Action item
Starting at the line that contains "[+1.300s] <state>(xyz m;", restate every line word for word through the end of the entries.

──────

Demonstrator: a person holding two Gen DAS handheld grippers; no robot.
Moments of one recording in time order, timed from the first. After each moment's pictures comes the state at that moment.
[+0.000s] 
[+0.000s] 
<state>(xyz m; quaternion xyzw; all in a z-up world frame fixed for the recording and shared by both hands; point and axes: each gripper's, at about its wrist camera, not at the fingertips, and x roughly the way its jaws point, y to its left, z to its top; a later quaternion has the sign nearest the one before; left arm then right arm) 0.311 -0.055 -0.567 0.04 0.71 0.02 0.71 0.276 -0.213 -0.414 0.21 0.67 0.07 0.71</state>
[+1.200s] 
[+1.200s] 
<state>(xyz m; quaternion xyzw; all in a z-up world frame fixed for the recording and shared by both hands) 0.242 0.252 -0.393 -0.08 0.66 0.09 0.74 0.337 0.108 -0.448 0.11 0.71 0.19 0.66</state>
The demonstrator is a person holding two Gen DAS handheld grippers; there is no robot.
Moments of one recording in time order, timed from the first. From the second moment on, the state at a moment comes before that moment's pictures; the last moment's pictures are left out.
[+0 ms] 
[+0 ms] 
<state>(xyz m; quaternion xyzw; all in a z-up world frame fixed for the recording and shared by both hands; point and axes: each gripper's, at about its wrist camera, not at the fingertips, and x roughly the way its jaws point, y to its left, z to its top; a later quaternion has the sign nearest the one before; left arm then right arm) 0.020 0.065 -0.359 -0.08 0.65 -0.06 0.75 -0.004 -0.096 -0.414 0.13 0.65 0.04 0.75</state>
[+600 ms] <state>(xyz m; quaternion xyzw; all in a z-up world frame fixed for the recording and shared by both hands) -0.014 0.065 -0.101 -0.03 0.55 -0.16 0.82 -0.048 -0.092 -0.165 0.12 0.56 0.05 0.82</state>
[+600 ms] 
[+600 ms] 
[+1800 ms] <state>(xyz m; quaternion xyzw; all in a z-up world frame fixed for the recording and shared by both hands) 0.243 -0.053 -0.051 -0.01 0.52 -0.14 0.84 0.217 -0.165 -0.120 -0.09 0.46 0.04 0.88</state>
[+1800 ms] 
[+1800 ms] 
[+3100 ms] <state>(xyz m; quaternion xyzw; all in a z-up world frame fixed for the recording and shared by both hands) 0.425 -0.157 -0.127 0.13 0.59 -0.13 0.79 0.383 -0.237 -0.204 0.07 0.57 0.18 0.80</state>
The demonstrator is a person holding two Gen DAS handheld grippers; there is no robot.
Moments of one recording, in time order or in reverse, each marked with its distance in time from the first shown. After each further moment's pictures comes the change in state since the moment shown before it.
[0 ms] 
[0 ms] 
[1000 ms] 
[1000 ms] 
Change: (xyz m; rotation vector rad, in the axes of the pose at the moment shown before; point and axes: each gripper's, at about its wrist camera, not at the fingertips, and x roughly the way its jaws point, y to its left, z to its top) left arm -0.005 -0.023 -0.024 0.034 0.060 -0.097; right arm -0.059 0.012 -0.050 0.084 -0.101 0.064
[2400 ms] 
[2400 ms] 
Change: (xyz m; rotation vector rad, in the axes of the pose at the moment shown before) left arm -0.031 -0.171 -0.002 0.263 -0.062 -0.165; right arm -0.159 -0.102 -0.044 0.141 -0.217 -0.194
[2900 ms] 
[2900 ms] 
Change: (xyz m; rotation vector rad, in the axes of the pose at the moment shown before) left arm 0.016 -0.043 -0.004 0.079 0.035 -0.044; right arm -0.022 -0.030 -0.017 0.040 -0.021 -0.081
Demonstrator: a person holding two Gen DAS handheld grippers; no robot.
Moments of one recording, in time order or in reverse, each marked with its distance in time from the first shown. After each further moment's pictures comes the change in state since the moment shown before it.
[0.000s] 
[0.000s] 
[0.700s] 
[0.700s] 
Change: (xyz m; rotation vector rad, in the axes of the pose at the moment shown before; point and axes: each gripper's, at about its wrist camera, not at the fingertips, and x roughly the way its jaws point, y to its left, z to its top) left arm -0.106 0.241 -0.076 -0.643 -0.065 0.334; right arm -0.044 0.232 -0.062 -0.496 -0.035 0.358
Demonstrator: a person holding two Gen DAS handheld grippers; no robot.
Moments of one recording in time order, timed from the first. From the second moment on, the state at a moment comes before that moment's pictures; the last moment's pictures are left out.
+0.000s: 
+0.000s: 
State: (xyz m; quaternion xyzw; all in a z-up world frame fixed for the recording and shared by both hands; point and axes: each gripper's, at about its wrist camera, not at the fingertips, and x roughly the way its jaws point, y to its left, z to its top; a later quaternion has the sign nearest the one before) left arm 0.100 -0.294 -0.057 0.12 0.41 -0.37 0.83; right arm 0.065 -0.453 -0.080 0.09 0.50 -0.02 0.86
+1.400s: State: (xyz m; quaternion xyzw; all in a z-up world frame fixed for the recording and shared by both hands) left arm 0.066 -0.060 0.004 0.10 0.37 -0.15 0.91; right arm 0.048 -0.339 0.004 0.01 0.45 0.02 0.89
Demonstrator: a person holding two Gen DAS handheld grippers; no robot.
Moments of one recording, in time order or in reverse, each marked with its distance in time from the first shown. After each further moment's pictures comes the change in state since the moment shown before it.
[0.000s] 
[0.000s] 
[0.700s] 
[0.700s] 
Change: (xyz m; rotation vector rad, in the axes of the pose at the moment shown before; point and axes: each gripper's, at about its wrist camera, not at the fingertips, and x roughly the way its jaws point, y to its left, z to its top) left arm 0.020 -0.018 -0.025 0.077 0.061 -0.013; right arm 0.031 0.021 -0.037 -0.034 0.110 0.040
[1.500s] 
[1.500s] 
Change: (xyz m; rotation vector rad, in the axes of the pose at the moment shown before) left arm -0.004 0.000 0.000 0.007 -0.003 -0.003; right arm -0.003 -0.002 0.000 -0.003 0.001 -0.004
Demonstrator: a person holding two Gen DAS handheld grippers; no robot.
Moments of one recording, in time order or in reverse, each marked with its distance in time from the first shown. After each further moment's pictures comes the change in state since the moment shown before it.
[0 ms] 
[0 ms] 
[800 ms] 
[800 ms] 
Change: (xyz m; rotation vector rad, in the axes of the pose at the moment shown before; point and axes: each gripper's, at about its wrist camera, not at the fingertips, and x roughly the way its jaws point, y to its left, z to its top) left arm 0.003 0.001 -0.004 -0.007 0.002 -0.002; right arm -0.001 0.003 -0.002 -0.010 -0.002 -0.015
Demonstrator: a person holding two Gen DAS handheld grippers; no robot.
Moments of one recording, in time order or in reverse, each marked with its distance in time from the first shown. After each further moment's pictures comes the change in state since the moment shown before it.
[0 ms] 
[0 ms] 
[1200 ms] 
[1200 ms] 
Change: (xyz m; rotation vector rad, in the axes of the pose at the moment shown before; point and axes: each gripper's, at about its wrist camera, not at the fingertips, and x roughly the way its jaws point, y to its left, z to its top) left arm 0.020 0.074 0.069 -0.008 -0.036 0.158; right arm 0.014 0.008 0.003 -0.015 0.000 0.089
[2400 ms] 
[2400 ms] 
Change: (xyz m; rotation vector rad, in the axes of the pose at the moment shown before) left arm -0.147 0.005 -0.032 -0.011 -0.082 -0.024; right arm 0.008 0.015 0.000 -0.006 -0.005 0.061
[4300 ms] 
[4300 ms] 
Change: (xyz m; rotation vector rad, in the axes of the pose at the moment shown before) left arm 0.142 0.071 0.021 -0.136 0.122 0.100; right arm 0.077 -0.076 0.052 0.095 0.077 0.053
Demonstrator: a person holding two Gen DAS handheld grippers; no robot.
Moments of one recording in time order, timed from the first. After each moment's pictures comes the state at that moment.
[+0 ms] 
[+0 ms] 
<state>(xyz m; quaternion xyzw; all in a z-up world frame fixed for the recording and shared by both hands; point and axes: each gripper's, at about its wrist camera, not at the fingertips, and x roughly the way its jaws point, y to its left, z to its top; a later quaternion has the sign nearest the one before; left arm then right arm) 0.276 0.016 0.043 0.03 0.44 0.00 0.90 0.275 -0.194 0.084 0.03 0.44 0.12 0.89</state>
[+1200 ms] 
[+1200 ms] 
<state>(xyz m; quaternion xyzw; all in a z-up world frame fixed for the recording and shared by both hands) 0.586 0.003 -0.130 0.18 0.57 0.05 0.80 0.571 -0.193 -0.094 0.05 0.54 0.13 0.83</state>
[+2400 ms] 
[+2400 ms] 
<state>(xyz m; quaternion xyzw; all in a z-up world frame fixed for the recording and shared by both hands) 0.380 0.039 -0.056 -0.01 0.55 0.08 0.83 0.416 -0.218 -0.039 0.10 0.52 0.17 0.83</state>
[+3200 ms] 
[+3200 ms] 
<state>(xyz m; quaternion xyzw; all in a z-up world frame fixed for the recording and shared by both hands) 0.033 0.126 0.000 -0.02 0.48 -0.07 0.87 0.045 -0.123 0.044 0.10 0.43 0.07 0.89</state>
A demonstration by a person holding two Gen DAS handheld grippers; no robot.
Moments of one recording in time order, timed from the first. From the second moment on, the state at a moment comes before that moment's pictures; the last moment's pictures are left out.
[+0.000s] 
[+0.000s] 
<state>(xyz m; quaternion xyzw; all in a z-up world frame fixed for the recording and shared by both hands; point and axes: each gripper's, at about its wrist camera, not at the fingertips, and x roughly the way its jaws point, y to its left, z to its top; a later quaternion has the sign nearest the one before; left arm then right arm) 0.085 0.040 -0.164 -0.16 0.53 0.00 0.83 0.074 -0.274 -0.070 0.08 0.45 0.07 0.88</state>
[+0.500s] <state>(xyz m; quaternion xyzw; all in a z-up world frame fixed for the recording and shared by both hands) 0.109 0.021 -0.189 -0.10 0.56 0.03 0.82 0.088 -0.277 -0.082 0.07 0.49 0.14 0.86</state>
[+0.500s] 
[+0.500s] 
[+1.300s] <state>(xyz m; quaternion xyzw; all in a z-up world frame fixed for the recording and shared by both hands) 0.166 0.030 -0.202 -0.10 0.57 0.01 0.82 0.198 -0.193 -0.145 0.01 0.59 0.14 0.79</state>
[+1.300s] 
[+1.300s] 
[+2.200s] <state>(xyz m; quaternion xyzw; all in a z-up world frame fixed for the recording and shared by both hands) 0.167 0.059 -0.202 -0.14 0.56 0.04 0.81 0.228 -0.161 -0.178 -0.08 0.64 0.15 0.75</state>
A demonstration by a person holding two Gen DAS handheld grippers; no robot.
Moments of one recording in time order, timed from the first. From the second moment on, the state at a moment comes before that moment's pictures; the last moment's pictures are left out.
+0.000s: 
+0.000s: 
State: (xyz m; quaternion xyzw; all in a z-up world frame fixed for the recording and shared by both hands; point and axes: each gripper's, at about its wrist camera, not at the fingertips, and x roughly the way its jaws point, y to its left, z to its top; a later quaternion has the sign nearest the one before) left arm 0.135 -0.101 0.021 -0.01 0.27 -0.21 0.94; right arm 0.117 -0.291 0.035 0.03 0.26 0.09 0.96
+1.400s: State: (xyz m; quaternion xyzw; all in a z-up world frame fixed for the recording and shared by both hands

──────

Output below
[+1.300s] <state>(xyz m; quaternion xyzw; all in a z-up world frame fixed for the recording and shared by both hands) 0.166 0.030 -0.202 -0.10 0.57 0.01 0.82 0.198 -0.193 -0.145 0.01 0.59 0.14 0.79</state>
[+1.300s] 
[+1.300s] 
[+2.200s] <state>(xyz m; quaternion xyzw; all in a z-up world frame fixed for the recording and shared by both hands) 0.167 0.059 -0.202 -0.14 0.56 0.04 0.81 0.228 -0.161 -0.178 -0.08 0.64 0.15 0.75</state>
A demonstration by a person holding two Gen DAS handheld grippers; no robot.
Moments of one recording in time order, timed from the first. From the second moment on, the state at a moment comes before that moment's pictures; the last moment's pictures are left out.
+0.000s: 
+0.000s: 
State: (xyz m; quaternion xyzw; all in a z-up world frame fixed for the recording and shared by both hands; point and axes: each gripper's, at about its wrist camera, not at the fingertips, and x roughly the way its jaws point, y to its left, z to its top; a later quaternion has the sign nearest the one before) left arm 0.135 -0.101 0.021 -0.01 0.27 -0.21 0.94; right arm 0.117 -0.291 0.035 0.03 0.26 0.09 0.96
+1.400s: State: (xyz m; quaternion xyzw; all in a z-up world frame fixed for the recording and shared by both hands

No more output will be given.